ASSIGNMENT: Each line of the data has to be written out again exactly as shown.

[Dataset excerpts]

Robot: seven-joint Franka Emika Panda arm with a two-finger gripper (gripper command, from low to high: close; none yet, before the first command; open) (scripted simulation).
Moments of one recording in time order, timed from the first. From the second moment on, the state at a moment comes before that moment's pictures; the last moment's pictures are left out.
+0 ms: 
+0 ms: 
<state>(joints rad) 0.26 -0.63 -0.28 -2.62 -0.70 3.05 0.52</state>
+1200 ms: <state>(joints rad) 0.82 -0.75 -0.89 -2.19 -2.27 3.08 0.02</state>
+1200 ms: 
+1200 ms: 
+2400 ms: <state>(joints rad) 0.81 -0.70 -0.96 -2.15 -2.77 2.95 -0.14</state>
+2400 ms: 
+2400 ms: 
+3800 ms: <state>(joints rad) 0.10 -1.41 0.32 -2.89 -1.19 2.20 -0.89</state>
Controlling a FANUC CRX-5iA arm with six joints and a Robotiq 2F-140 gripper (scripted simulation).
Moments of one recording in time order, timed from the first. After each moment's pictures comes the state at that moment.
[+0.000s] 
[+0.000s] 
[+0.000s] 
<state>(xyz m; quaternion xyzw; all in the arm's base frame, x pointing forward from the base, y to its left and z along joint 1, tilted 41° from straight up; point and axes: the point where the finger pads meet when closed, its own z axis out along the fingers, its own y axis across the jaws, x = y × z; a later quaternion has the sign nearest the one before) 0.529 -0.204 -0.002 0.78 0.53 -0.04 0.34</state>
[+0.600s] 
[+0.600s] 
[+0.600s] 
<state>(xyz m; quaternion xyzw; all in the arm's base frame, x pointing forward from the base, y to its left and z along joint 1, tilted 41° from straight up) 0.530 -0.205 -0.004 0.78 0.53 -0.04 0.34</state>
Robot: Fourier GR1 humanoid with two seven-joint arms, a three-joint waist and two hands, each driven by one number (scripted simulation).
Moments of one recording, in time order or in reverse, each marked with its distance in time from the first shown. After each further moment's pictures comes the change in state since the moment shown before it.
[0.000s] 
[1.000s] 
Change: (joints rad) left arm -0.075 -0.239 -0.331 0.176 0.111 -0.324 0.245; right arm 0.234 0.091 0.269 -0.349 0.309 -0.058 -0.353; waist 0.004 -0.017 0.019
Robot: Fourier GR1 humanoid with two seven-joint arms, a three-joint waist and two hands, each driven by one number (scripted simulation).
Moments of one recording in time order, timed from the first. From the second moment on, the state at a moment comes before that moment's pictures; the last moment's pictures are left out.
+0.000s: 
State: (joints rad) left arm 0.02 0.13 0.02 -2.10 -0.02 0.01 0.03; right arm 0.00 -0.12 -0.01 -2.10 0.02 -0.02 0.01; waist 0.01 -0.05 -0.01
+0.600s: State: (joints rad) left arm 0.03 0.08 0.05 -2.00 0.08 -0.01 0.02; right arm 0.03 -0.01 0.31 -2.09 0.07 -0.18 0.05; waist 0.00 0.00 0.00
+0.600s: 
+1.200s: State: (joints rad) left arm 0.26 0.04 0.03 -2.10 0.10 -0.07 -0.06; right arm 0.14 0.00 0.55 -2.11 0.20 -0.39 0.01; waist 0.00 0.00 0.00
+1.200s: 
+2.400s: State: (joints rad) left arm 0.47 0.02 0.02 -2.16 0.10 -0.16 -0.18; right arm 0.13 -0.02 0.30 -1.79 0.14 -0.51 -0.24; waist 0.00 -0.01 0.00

THE ANSWER:
Robot: seven-joint Franka Emika Panda arm with a two-finger gripper (gripper command, from low to high: close; none yet, before the first command; open) (scripted simulation).
Moments of one recording in time order, timed from the first. From the second moment on, the state at a moment comes before that moment's pictures; the last moment's pictures are left out.
+0 ms: 
+0 ms: 
<state>(joints rad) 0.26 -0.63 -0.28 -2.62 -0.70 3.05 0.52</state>
+1200 ms: <state>(joints rad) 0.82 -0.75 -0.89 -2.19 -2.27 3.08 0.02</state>
+1200 ms: 
+1200 ms: 
+2400 ms: <state>(joints rad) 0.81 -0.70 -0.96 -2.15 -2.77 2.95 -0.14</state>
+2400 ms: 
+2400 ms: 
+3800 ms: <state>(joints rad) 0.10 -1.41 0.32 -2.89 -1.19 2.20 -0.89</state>
Controlling a FANUC CRX-5iA arm with six joints and a Robotiq 2F-140 gripper (scripted simulation).
Moments of one recording in time order, timed from the first. After each moment's pictures comes the state at that moment.
[+0.000s] 
[+0.000s] 
[+0.000s] 
<state>(xyz m; quaternion xyzw; all in the arm's base frame, x pointing forward from the base, y to its left and z along joint 1, tilted 41° from straight up; point and axes: the point where the finger pads meet when closed, its own z axis out along the fingers, its own y axis across the jaws, x = y × z; a later quaternion has the sign nearest the one before) 0.529 -0.204 -0.002 0.78 0.53 -0.04 0.34</state>
[+0.600s] 
[+0.600s] 
[+0.600s] 
<state>(xyz m; quaternion xyzw; all in the arm's base frame, x pointing forward from the base, y to its left and z along joint 1, tilted 41° from straight up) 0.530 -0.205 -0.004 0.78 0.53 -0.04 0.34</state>
Robot: Fourier GR1 humanoid with two seven-joint arms, a three-joint waist and two hands, each driven by one number (scripted simulation).
Moments of one recording, in time order or in reverse, each marked with its distance in time from the first shown. After each further moment's pictures comes the change in state since the moment shown before it.
[0.000s] 
[1.000s] 
Change: (joints rad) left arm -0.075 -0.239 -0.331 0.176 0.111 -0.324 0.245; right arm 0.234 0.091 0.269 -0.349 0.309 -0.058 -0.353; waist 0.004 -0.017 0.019
Robot: Fourier GR1 humanoid with two seven-joint arms, a three-joint waist and two hands, each driven by one number (scripted simulation).
Moments of one recording in time order, timed from the first. From the second moment on, the state at a moment comes before that moment's pictures; the last moment's pictures are left out.
+0.000s: 
State: (joints rad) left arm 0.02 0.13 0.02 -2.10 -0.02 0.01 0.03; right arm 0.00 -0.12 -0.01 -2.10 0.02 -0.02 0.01; waist 0.01 -0.05 -0.01
+0.600s: State: (joints rad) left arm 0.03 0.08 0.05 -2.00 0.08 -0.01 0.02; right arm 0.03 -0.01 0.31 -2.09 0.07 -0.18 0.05; waist 0.00 0.00 0.00
+0.600s: 
+1.200s: State: (joints rad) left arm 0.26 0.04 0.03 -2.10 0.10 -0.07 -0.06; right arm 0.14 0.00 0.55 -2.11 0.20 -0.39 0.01; waist 0.00 0.00 0.00
+1.200s: 
+2.400s: State: (joints rad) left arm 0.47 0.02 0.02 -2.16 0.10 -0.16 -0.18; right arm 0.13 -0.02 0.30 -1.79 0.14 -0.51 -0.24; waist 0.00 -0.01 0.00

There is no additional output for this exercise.